TASK BRIEF> Scan the records beneath this line for the line holding "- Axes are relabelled" and the line holding "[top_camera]", then transcribe exactly those two and all lines between.

MATERIAL TO PROCESS>
· · · · ·

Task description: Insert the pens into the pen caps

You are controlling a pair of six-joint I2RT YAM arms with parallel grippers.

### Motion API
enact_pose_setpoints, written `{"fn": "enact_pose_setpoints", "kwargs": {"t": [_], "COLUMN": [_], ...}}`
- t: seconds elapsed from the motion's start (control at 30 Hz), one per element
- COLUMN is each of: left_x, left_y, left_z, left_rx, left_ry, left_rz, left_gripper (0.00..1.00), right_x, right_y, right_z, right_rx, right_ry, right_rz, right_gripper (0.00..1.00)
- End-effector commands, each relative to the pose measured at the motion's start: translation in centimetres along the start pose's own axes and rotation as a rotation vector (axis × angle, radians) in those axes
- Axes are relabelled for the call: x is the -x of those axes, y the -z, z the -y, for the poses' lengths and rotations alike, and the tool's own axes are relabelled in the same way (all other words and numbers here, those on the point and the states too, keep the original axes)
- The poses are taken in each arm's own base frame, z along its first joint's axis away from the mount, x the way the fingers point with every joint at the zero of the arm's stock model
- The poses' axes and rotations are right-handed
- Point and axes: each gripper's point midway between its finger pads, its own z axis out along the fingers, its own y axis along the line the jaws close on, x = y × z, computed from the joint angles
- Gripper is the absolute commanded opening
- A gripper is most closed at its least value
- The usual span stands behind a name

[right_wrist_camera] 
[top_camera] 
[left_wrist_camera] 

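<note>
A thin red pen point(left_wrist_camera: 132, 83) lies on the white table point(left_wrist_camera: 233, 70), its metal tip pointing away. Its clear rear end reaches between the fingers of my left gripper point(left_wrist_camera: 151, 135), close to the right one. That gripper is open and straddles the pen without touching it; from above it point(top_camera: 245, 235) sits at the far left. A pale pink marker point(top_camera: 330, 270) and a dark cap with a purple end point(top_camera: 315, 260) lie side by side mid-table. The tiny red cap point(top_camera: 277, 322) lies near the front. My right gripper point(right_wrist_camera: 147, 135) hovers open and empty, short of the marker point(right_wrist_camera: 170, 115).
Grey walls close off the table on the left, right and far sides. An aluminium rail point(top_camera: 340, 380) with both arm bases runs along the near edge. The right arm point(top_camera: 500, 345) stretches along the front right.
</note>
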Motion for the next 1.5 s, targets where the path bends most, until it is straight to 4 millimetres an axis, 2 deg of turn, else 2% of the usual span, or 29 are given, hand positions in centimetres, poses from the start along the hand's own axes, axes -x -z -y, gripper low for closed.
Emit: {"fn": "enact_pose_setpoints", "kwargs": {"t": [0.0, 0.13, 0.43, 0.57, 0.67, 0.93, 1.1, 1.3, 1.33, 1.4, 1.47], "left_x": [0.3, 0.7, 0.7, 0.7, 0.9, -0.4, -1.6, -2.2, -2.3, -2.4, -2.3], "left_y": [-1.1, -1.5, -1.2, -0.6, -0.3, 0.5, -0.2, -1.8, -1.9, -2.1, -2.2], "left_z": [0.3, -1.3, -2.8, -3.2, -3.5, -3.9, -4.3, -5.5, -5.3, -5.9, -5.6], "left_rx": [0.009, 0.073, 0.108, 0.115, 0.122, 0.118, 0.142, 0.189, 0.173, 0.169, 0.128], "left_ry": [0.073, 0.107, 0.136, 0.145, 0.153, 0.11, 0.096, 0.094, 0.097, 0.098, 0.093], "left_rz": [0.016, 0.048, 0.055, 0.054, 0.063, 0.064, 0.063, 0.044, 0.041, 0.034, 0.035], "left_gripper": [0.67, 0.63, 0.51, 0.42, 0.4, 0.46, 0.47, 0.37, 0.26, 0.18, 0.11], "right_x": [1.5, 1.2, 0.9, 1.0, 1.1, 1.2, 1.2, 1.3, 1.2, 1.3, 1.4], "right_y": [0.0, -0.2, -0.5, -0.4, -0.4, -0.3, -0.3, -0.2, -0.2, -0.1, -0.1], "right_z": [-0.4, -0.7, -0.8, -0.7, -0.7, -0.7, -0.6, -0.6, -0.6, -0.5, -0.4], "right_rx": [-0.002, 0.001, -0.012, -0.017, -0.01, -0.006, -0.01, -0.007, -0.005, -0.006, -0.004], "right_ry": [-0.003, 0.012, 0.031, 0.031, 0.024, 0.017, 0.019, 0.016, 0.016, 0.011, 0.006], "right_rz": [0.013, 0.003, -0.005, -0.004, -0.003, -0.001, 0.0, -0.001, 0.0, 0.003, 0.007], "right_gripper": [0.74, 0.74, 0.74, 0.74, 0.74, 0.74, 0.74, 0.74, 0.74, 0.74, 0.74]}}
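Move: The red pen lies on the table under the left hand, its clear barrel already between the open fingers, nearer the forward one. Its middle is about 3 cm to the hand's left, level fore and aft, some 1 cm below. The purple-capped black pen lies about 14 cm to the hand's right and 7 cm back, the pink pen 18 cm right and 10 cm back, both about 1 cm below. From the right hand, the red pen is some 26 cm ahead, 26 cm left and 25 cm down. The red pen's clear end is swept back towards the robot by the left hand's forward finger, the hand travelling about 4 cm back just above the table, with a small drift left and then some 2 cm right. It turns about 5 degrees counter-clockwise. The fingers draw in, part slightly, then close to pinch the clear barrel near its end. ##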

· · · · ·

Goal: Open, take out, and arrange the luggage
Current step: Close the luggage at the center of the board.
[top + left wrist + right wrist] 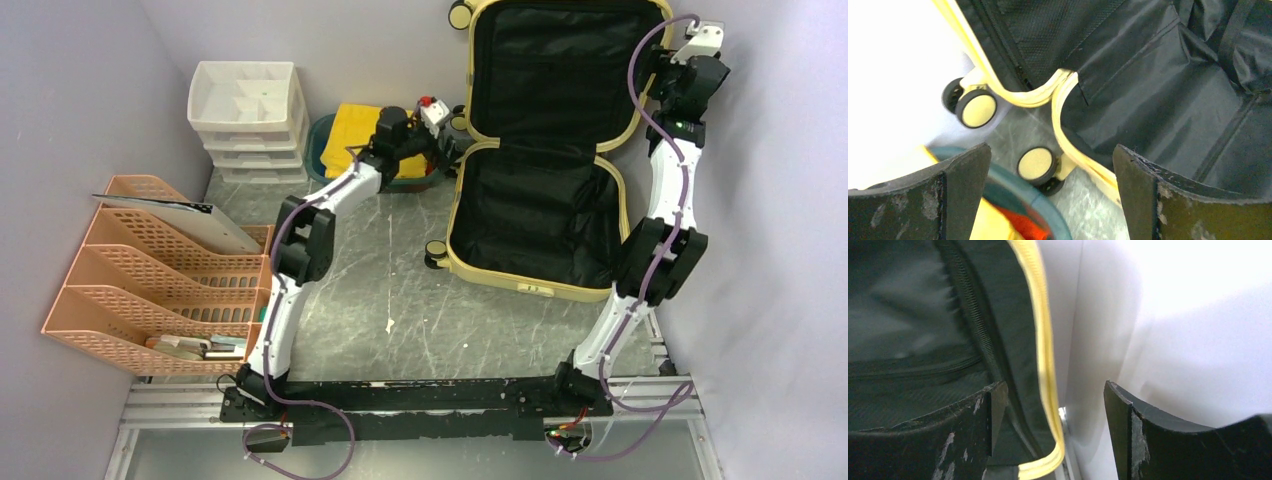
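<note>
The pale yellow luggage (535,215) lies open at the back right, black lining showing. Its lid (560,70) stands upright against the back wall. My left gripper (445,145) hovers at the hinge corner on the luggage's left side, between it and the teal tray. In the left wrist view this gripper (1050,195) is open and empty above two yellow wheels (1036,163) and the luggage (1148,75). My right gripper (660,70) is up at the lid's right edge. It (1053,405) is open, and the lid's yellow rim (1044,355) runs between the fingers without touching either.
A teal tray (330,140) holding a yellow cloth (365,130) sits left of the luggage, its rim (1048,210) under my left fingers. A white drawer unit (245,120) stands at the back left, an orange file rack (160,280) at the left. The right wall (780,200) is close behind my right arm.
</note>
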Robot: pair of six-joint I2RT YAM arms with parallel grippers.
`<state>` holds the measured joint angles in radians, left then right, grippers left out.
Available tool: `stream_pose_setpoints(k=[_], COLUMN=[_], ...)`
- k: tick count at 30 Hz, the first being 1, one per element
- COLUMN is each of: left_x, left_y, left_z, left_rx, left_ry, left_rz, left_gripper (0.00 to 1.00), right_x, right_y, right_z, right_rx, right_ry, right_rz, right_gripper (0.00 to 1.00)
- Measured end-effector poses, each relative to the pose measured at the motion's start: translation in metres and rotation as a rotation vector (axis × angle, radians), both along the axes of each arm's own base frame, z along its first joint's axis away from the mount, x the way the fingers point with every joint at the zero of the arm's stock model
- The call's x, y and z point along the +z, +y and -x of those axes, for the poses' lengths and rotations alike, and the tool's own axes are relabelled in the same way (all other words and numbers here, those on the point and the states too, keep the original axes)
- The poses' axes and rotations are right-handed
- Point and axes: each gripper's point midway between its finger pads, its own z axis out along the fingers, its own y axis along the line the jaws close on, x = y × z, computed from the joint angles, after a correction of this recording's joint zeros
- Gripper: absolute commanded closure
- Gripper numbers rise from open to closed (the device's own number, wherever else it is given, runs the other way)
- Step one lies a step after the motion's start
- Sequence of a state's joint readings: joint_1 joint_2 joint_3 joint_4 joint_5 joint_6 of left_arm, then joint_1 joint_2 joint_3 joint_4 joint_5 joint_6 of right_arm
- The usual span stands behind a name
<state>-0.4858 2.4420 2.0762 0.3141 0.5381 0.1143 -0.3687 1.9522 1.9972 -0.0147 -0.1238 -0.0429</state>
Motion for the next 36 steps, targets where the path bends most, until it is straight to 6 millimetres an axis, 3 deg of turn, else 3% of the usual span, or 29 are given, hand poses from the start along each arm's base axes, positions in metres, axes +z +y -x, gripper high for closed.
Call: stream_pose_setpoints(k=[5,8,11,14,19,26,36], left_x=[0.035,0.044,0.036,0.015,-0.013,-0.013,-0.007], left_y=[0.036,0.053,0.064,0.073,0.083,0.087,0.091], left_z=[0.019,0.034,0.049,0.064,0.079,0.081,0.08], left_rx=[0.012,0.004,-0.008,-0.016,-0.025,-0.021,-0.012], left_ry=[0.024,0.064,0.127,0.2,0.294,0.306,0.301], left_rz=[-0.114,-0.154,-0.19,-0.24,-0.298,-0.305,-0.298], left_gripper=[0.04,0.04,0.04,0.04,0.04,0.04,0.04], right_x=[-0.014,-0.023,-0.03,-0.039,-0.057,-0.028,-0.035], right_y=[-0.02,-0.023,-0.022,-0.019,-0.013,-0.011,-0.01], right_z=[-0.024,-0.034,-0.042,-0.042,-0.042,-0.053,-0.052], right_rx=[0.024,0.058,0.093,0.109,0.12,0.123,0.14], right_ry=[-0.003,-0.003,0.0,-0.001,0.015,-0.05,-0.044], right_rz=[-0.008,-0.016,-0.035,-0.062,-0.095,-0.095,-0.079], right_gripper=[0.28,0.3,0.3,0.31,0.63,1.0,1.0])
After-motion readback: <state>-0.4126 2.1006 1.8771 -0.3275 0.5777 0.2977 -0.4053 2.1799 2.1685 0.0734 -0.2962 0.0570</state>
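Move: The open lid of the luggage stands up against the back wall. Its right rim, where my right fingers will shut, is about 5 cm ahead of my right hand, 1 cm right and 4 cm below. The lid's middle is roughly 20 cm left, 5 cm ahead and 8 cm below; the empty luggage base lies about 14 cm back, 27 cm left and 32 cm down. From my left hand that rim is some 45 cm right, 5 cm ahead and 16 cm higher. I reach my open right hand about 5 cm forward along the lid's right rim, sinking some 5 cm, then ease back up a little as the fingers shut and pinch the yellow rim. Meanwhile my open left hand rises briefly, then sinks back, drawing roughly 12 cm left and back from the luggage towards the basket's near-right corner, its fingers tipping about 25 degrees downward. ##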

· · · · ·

EXERCISE OUTPUT>
- Axes are relabelled for the call: x is the -x of those axes, y the -z, z the -y, for the poses' lengths and rotations alike, and the tool's own axes are relabelled in the same way (all other words and numbers here, those on the point and the states too, keep the original axes)
- The poses are taken in each arm's own base frame, z along its first joint's axis away from the mount, x the way the fingers point with every joint at the zero of the arm's stock model
- The poses' axes and rotations are right-handed
- Point and axes: each gripper's point midway between its finger pads, its own z axis out along the fingers, its own y axis along the line the jaws close on, x = y × z, computed from the joint angles
- Gripper is the absolute commanded opening
- A gripper is most closed at its least value
- The usual span stands behind a name

[right_wrist_camera] 
[top_camera] 

No additional output will be given.